*** Opening Material for this exercise ***
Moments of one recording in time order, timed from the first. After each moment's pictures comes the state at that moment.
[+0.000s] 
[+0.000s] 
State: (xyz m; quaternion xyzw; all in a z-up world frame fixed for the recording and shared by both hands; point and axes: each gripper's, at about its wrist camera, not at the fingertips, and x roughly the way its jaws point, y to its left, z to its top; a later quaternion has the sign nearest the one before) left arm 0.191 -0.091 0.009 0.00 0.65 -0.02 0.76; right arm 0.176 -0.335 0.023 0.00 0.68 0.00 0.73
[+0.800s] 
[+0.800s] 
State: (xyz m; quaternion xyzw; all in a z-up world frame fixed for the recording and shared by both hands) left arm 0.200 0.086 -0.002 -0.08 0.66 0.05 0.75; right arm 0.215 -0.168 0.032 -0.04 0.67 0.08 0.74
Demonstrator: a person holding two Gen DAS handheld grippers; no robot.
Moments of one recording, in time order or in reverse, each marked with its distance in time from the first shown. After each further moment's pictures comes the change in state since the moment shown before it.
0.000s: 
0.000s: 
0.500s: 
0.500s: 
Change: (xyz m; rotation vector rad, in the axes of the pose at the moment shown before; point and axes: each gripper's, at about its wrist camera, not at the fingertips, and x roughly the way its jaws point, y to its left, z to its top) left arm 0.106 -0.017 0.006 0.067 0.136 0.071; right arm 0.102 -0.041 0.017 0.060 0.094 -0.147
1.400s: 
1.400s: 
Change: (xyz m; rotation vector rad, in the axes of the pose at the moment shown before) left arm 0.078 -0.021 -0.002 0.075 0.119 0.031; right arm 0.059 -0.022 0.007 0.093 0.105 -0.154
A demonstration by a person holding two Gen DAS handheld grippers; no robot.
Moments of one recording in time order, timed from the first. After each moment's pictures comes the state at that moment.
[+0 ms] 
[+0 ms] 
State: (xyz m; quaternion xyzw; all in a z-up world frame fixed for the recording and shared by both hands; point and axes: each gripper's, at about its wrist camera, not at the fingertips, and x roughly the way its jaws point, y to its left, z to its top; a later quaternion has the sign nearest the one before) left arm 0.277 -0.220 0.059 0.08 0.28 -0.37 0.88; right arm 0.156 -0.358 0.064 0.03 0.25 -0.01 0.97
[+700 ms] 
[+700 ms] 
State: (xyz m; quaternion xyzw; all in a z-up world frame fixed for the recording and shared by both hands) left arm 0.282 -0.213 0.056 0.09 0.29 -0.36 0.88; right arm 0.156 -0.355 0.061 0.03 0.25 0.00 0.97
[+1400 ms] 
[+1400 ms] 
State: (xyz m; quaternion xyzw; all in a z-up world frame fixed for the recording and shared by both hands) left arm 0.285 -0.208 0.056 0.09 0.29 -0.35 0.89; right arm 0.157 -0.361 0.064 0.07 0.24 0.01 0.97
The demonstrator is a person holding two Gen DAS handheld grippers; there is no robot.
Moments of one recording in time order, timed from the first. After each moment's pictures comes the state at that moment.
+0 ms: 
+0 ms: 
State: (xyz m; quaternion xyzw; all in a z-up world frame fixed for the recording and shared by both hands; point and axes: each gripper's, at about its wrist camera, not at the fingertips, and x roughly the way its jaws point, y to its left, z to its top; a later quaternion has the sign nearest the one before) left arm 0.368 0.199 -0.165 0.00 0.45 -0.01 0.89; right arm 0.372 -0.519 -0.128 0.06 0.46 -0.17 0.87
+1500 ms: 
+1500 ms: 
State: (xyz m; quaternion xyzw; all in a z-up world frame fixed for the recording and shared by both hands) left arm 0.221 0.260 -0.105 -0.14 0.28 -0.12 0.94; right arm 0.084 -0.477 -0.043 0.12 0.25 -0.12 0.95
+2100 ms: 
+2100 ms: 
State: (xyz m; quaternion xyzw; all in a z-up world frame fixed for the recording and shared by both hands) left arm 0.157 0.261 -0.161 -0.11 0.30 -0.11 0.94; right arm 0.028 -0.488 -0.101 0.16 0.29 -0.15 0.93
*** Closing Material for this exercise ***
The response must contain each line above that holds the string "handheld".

__Result of the exercise__
Demonstrator: a person holding two Gen DAS handheld grippers; no robot.
A demonstration by a person holding two Gen DAS handheld grippers; no robot.
The demonstrator is a person holding two Gen DAS handheld grippers; there is no robot.

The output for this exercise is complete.